→ TASK TO CARRY OUT:
Within the entries below, find each line containing the word "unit" and copy it.

→ RECORDS SHOWN:
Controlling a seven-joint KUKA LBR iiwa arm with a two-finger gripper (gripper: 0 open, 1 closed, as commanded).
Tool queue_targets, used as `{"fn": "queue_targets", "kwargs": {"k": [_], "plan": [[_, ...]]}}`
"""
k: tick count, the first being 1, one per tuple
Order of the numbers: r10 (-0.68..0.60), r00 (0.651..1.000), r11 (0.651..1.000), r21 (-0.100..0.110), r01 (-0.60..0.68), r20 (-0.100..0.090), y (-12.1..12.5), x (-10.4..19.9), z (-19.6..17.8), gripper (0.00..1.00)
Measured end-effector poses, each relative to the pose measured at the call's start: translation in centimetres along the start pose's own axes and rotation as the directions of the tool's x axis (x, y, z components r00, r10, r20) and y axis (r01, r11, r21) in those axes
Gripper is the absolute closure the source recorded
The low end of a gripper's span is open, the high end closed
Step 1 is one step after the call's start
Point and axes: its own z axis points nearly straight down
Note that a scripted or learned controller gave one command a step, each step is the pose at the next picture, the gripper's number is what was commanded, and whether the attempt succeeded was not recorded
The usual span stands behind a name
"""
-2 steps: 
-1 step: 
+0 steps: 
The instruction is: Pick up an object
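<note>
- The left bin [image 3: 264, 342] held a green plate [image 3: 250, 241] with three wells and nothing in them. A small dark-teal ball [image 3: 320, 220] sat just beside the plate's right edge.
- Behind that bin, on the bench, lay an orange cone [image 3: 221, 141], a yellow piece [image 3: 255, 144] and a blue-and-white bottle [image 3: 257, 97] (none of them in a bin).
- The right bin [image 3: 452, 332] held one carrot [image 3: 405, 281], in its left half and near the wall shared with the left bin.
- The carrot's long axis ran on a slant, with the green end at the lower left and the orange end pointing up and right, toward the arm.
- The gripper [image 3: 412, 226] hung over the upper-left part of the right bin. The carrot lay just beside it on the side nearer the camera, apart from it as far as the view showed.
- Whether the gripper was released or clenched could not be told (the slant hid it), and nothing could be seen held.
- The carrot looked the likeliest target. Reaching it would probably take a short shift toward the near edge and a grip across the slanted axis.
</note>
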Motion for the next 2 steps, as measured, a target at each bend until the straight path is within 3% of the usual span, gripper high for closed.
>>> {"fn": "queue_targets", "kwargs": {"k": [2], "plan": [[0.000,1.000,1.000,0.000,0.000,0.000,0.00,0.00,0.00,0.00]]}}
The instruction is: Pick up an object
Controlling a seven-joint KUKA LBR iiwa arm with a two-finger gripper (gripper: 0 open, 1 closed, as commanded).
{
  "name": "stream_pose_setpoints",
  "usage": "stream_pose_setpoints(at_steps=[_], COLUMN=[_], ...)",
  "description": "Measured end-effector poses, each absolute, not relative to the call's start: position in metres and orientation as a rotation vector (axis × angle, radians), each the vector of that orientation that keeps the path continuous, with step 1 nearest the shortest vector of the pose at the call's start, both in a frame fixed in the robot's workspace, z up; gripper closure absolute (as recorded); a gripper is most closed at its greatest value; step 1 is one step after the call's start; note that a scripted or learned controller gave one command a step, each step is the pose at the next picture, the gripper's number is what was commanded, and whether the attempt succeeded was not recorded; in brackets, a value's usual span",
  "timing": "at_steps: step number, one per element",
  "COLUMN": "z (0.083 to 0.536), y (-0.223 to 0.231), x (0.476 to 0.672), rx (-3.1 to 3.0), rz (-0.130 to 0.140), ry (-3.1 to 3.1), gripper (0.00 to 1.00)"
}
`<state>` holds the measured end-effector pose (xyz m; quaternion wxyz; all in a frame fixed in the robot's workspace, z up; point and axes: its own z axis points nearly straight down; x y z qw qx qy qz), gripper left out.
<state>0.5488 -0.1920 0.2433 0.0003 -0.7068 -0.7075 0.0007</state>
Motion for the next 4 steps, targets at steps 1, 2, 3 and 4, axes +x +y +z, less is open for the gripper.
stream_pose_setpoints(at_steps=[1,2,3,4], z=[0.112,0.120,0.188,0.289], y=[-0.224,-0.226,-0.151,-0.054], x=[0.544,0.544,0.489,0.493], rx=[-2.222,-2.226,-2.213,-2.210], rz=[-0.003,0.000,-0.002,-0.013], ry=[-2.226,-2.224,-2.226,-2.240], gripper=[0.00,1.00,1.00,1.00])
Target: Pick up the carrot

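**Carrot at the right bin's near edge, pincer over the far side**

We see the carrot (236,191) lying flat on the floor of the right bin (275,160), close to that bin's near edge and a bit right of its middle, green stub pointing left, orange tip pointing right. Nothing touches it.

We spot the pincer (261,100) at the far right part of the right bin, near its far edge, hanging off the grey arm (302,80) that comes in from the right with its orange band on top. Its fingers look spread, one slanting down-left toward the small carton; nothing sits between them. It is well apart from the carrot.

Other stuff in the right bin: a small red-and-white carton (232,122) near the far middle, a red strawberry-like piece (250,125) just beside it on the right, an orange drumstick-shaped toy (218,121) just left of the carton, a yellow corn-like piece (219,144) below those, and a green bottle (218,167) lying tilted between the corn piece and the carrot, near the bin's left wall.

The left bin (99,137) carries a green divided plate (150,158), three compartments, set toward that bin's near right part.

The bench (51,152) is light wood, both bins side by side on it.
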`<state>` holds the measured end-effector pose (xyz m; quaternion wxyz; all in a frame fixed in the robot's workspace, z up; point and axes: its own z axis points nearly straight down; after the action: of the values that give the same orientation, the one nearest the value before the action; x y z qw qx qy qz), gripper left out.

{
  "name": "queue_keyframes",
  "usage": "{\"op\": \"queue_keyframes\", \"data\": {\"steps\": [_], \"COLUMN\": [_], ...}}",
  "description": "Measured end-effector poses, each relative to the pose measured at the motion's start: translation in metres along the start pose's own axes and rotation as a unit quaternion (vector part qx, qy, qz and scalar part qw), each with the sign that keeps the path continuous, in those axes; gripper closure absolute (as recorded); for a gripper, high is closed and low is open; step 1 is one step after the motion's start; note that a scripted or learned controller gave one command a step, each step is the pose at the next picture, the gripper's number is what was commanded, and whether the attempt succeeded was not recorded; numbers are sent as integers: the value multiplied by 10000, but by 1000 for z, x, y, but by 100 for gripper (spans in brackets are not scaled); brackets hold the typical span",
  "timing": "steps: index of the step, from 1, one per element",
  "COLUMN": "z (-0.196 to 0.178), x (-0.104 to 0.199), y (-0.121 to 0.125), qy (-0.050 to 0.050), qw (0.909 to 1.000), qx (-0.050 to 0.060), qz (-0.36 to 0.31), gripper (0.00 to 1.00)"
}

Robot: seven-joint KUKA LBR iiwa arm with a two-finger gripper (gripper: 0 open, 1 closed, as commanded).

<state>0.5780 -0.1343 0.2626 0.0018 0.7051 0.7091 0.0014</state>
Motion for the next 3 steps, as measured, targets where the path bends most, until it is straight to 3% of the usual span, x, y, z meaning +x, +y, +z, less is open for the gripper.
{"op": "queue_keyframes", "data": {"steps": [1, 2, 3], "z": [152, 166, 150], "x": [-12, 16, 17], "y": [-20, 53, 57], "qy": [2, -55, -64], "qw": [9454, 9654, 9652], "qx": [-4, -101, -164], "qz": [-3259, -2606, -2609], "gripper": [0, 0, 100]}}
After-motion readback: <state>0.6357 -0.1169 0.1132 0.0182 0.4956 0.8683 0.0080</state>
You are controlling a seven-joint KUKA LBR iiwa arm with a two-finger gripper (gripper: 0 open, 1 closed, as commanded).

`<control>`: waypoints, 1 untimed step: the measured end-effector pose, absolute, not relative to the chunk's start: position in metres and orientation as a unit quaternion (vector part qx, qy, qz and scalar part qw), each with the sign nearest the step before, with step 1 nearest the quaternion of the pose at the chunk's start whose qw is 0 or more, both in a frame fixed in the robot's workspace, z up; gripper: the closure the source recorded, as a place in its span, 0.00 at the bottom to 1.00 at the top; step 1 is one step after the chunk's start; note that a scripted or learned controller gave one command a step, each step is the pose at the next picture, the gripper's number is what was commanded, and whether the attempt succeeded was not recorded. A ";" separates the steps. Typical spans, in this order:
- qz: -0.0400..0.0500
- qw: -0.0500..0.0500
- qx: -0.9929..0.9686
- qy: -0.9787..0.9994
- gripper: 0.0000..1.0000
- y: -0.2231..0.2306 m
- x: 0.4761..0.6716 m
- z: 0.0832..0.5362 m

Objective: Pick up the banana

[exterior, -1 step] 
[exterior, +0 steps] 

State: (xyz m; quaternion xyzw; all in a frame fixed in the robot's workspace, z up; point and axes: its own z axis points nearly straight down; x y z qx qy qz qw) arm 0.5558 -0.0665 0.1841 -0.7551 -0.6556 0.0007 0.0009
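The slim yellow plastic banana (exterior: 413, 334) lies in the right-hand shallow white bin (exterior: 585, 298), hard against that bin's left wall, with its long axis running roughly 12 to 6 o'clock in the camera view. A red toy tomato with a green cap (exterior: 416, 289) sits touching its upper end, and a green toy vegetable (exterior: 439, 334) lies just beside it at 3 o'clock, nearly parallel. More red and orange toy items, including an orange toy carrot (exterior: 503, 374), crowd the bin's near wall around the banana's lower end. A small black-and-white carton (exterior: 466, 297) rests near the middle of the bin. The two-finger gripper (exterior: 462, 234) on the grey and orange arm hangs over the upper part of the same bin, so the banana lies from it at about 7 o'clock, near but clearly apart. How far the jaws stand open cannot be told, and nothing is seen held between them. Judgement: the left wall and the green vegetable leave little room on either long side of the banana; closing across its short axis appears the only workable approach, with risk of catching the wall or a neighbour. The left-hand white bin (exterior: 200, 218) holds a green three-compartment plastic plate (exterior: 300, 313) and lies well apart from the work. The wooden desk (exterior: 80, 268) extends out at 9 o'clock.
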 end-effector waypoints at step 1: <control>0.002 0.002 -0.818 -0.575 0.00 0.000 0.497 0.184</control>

→ EXERCISE ANSWER:
  "description": "Measured end-effector poses, each relative to the pose measured at the motion's start: translation in metres along the start pose's own axes and rotation as a unit quaternion (vector part qx, qy, qz and scalar part qw), each with the sign that keeps the path continuous, in those axes; gripper closure absolute (as recorded); for a gripper, high is closed and low is open; step 1 is one step after the motion's start; note that a scripted or learned controller gave one command a step, each step is the pose at the next picture, the gripper's number is what was commanded, and whether the attempt succeeded was not recorded; numbers are sent as integers: the value multiplied by 10000, but by 1000 for z, x, y, but by 100 for gripper (spans in brackets are not scaled); brackets hold the typical span",
`<control>`: waypoints, 1 untimed step: the measured end-effector pose, absolute, not relative to the chunk's start: position in metres and orientation as a unit quaternion (vector part qx, qy, qz and scalar part qw), each with the sign nearest the step before, with step 1 nearest the quaternion of the pose at the chunk's start whose qw is 0 or more, both in a frame fixed in the robot's workspace, z up; gripper: the closure the source recorded, as a place in its span, 0.00 at the bottom to 1.00 at the top; step 1 is one step after the chunk's start; note that a scripted or learned controller gave one command a step, each step is the pose at the next picture, the gripper's number is what was commanded, and whether the attempt succeeded was not recorded. A ";" separates the steps. Typical spans, in this order:

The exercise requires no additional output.